(Extracted records)
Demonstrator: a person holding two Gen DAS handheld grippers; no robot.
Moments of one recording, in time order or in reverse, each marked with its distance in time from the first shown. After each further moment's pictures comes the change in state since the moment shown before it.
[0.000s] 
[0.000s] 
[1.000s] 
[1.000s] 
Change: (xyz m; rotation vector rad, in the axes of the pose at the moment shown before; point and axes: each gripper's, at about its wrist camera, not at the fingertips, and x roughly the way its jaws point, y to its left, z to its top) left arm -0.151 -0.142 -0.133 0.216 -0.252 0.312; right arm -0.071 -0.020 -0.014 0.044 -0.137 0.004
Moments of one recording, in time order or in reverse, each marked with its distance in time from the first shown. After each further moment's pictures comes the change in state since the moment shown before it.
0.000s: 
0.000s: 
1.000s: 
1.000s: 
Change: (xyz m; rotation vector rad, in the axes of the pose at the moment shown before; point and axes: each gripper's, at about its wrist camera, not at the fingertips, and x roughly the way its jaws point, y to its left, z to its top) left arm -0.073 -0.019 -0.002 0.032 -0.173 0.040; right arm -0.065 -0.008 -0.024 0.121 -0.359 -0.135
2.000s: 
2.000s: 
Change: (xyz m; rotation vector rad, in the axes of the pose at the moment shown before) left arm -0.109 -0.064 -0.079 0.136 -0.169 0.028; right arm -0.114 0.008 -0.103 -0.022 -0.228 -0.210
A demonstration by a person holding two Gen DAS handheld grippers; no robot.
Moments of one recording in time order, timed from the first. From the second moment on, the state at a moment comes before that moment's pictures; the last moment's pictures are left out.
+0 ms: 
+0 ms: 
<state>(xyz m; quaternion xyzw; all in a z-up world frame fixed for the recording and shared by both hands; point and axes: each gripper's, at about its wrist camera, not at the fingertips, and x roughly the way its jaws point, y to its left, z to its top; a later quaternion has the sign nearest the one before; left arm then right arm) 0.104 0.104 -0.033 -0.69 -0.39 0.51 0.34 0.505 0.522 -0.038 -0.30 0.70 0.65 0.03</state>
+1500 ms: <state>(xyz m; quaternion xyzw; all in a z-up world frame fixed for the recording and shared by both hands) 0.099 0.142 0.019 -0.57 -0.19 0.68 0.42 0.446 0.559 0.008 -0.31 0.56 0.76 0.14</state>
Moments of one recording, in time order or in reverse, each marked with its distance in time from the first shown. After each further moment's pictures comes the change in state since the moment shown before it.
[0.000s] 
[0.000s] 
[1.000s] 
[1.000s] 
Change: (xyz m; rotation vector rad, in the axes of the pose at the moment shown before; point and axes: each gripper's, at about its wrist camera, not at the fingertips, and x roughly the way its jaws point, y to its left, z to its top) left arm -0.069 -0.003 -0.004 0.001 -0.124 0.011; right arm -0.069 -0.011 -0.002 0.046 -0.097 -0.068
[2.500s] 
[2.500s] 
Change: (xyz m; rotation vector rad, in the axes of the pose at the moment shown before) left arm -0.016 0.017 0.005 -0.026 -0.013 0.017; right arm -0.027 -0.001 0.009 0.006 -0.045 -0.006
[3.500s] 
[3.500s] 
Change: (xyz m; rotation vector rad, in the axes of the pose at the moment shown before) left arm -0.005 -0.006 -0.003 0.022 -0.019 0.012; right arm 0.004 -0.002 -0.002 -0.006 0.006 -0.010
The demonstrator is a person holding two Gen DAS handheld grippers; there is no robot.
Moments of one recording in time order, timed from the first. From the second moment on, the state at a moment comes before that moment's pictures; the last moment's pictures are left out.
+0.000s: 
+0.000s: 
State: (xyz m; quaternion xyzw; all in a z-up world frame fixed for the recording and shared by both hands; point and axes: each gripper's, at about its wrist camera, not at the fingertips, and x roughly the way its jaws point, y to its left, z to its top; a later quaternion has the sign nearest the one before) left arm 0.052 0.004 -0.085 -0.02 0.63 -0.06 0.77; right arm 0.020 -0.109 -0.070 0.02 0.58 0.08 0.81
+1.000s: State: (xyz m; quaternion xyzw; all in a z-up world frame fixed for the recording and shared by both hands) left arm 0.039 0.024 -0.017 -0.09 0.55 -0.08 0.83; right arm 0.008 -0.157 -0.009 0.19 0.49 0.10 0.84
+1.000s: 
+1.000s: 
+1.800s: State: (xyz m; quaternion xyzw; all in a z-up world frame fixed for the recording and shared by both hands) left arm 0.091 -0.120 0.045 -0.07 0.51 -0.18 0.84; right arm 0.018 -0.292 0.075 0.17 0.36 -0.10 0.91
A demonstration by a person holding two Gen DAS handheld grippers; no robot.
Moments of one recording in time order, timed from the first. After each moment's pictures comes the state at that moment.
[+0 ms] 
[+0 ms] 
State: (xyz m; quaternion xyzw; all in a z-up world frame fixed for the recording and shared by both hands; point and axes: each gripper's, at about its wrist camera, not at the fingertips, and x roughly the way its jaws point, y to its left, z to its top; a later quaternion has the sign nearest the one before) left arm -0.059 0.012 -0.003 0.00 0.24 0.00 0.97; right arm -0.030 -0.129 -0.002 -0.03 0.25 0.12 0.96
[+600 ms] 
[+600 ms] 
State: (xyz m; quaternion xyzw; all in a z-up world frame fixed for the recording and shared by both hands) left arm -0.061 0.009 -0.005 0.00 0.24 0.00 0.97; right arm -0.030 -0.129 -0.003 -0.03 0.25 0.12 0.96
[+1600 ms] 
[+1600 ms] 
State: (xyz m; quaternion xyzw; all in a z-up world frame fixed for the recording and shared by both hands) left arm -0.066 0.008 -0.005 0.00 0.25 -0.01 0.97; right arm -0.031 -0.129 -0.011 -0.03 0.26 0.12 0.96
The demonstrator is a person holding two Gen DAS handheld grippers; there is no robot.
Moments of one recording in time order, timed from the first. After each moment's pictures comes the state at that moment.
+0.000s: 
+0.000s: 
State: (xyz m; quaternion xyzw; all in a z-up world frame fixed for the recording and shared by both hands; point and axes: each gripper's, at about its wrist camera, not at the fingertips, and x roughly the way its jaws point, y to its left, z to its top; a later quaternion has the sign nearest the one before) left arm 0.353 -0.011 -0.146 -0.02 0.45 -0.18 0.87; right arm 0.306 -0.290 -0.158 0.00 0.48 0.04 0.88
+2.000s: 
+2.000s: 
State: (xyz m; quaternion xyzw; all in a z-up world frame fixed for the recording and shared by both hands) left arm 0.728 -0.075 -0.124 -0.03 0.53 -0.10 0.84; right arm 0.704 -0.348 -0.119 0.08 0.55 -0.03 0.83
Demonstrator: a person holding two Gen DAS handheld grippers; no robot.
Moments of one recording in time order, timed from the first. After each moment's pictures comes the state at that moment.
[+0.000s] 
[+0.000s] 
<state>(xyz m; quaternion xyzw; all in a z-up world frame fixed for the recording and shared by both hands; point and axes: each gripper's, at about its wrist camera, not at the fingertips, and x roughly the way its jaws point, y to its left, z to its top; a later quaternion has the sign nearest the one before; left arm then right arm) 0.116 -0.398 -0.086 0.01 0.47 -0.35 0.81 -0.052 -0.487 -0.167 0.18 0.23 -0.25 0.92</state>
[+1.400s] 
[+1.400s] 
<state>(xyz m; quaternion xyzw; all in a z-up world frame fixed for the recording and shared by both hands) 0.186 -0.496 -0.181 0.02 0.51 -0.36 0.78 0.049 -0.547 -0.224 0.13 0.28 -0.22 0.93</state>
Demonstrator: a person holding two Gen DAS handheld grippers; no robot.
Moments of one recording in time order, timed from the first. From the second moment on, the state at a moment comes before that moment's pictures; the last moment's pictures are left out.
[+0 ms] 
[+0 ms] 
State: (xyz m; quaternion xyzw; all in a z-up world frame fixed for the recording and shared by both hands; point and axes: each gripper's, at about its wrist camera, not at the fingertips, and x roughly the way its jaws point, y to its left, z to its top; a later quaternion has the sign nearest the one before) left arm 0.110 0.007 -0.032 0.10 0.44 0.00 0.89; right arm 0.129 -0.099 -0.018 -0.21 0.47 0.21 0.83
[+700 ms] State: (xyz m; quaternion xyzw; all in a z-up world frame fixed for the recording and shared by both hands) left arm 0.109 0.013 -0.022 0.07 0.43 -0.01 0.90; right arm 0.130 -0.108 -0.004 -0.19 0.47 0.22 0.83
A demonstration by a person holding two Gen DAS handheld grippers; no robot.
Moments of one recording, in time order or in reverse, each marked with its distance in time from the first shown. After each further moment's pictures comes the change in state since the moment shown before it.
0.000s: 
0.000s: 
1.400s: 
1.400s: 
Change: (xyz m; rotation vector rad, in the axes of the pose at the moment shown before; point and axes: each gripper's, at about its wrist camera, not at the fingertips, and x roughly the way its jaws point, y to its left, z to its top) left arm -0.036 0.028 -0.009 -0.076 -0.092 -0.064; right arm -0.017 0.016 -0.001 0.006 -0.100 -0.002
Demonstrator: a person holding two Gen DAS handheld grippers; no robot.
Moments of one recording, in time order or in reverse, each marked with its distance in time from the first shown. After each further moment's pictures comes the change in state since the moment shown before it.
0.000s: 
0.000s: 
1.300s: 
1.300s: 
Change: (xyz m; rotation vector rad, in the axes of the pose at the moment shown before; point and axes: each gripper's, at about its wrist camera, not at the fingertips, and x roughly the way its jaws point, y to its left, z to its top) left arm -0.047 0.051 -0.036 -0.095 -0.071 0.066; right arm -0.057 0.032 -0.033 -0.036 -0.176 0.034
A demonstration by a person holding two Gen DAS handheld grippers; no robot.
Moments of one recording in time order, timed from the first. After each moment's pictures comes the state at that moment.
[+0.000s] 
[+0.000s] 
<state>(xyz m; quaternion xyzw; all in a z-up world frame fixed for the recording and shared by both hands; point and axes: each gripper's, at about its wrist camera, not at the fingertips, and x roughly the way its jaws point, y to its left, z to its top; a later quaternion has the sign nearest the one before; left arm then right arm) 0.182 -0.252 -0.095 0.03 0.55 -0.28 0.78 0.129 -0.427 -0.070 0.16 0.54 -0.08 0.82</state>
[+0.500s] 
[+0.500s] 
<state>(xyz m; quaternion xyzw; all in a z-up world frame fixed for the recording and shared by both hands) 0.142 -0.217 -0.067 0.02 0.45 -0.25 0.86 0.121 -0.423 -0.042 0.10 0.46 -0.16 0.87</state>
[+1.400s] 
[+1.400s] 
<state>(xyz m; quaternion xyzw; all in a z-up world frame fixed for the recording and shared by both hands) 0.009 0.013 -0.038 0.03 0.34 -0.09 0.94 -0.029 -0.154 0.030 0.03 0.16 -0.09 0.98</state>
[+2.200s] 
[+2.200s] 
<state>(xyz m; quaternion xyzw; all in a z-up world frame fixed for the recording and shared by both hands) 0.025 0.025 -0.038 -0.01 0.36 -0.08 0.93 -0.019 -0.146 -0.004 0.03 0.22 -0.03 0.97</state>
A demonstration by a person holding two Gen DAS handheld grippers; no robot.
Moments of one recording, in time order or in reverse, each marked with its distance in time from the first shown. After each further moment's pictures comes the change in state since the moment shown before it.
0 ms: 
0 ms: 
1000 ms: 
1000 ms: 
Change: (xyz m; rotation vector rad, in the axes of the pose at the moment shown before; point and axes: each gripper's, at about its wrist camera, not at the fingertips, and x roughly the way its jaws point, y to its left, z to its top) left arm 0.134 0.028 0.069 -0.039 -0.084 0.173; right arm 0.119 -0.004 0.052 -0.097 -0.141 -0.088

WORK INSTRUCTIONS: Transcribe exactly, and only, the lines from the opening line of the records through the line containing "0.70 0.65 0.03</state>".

OUTPUT OF THE TASK:
Demonstrator: a person holding two Gen DAS handheld grippers; no robot.
Moments of one recording, in time order or in reverse, each marked with its distance in time from the first shown. After each further moment's pictures comes the change in state since the moment shown before it.
[0.000s] 
[0.000s] 
[1.000s] 
[1.000s] 
Change: (xyz m; rotation vector rad, in the axes of the pose at the moment shown before; point and axes: each gripper's, at about its wrist camera, not at the fingertips, and x roughly the way its jaws point, y to its left, z to its top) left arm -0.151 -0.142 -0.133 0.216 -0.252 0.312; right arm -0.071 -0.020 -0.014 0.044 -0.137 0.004
Moments of one recording, in time order or in reverse, each marked with its distance in time from the first shown. After each further moment's pictures comes the change in state since the moment shown before it.
0.000s: 
0.000s: 
1.000s: 
1.000s: 
Change: (xyz m; rotation vector rad, in the axes of the pose at the moment shown before; point and axes: each gripper's, at about its wrist camera, not at the fingertips, and x roughly the way its jaws point, y to its left, z to its top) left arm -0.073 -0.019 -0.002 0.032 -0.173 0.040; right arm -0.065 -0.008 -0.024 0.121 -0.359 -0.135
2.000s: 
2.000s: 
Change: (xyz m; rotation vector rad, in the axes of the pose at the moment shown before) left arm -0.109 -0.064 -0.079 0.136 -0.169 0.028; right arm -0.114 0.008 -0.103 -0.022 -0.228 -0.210
A demonstration by a person holding two Gen DAS handheld grippers; no robot.
Moments of one recording in time order, timed from the first. From the second moment on, the state at a moment comes before that moment's pictures; the last moment's pictures are left out.
+0 ms: 
+0 ms: 
<state>(xyz m; quaternion xyzw; all in a z-up world frame fixed for the recording and shared by both hands; point and axes: each gripper's, at about its wrist camera, not at the fingertips, and x roughly the way its jaws point, y to its left, z to its top; a later quaternion has the sign nearest the one before; left arm then right arm) 0.104 0.104 -0.033 -0.69 -0.39 0.51 0.34 0.505 0.522 -0.038 -0.30 0.70 0.65 0.03</state>

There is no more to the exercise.